Rin glances at his bookshelf, filled with books he read and reread several times, and back to the manga between his hands. He never had any interest in One Piece before so he doesn't have much of an idea of what's going on. He’s only reading it because none of the kids in his class like horror movies, or zombie video games, and it sucks not being able to talk about the stuff he likes with his friends.

Sae used to watch movies until late at night. Rin used to look a lot like Sae when he was a kid too—his hair was well-trimmed and styled just like his brother’s.

“No,” he says, closing the manga. Maybe he’ll watch the anime first. “Maybe during summer.”

His mom hums, lingering like she wants to say something else but then thinks better of it and leaves without saying anything.

Summer is coming. Sae isn’t back. Rin doesn’t cut his hair.

When Sae left for Spain for the first time, Rin cried for two hours and came down with a fever the very next day. His dad, running his fingers through Rin’s hair, damp with sweat,  said whatever he thought would keep Rin distracted. “You’re going to make your big brother worry like this, Rin.”

Fever-addled, all Rin could think was, good. Bring him back.

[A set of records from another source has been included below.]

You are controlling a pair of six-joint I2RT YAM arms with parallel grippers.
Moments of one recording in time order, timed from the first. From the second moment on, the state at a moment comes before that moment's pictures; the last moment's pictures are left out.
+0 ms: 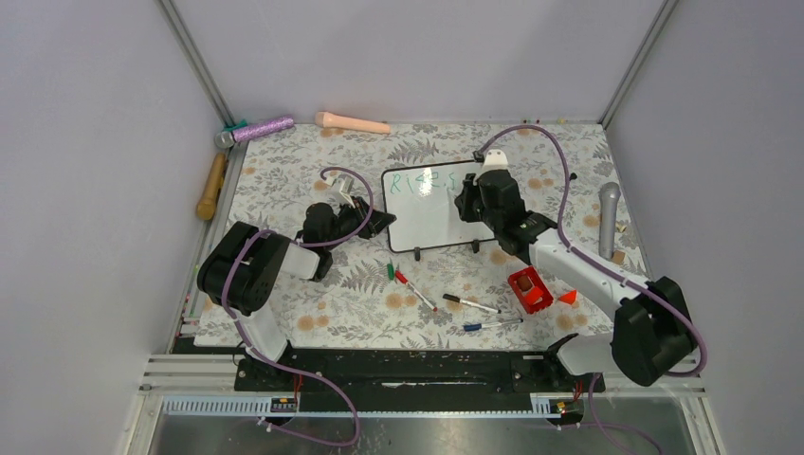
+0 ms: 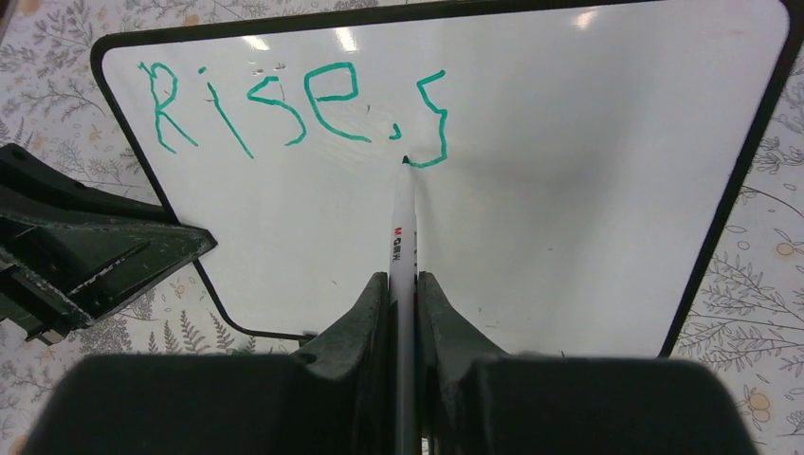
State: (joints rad) left arm -0.35 1.76 0.55 1.07 0.47 -0.66; right arm 0.56 1.37 0.94 -0.07 0.17 0.37
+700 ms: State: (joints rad) left arm -0.35 1.76 0.55 1.07 0.48 -0.66; right arm 0.55 1.22 0.85 0.03 0.22 0.37
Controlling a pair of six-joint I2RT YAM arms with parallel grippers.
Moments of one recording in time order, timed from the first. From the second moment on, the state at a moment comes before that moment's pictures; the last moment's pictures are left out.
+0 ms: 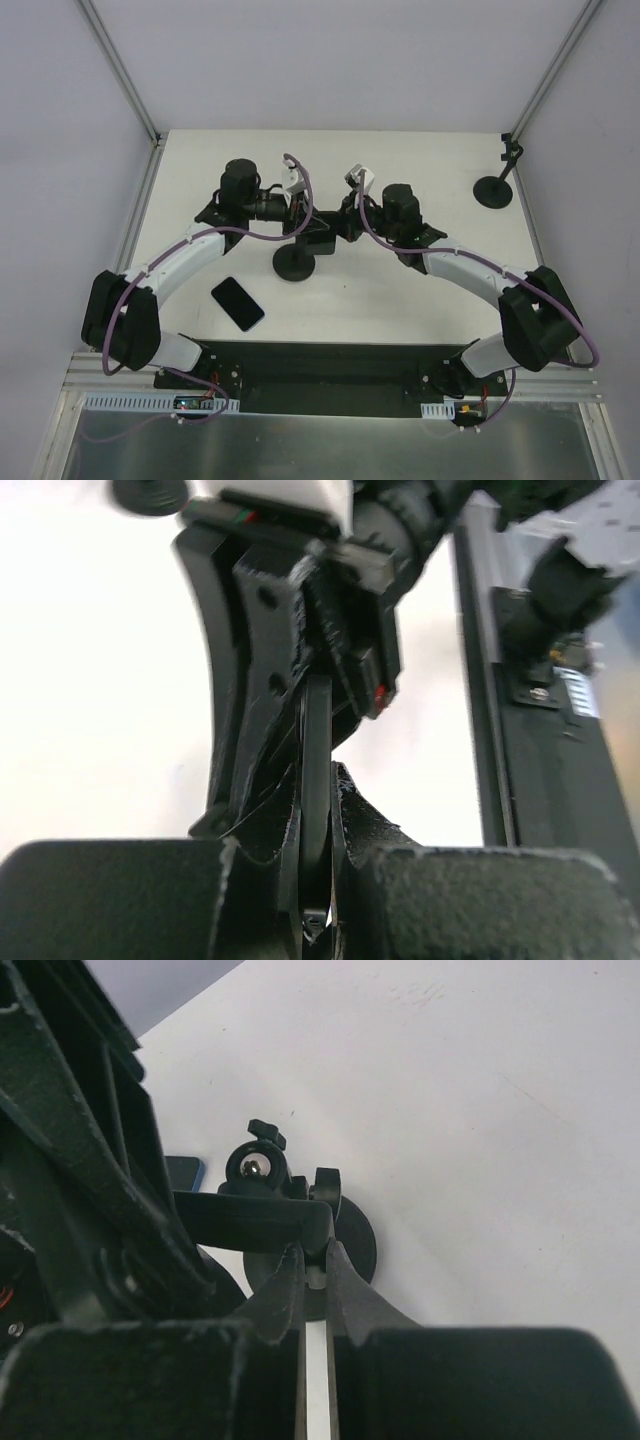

Later on, he found out Sae never caught wind of Rin’s fever, or frenzied pleas making it all pretty fruitless. Not that Rin believes Sae would’ve come back if he did. And perhaps that’s the reason he's been looking for.

He can write a creepy note about how Sae saw it coming, and how he provoked it. Through the fish, through the trophies he left behind, through coming first and leaving first and being first all of Rin’s life just to suddenly content himself with being second—what about Rin?

What about me? You left me behind to become number one, didn’t you? Now that everything changed doesn’t that mean you just left because you couldn’t stand me at all? And if this has nothing to do with me—isn’t that so much worse? Hey, nii-chan, what about me?

Summer is here.

Rin watches A Nightmare on Elm Street for the first time. He writes his review on the back of the cover of his math notebook, making sure the calligraphy is neat. The ending leaves an impression on him, making Rin slightly paranoid and nauseated for the rest of the week. There’s a red dot on the sleeve of his summer uniform white shirt. He thinks it might be blood, who knows, maybe he killed someone in his dreams.

He licks it andno, just jam. Strawberry jam.

A week later when he gets home from school there’s a package waiting for him on his bed. Inside is every A Nightmare on Elm Street franchise subsequent movie on VHS. There’s also a note glued to the box with a crooked red bow.

Souvenir :)

Apparently, you do need a reason to want to kill your brother.

A sound reason. Something like he dunked my head underwater while our parents went on a two-day, one-night trip to Hokkaido or he chewed my dog, raw meat and everything.

Soccer is not enough. Deceit is not enough. Abandonment is not enough. Choosing everyone else, everything else, over your little brother is not enough. VHS tapes of your favorite movies in a language you don’t speak aren’t enough.

So Rin decides he’s not going to wait for a reason anymore, he’s just gotta stick through it. He trims his own hair just so it doesn’t stick to his nape in the heat, and he throws all of Sae’s trophies in a box, shoving it deep into the closet along with Sae’s old toys and clothes. He asks his mom to buy him a koi fish and is rejected but is glad he asked. He avoids looking too much in the mirror nowadays.

There’s something suicidal about the process. Rin is his parents first, his brother later, and himself last—but he does stick through it.

And when he asks the obachan for a popsicle and gets a win he shoves it in his pockets, promises to keep it, and then forget about it.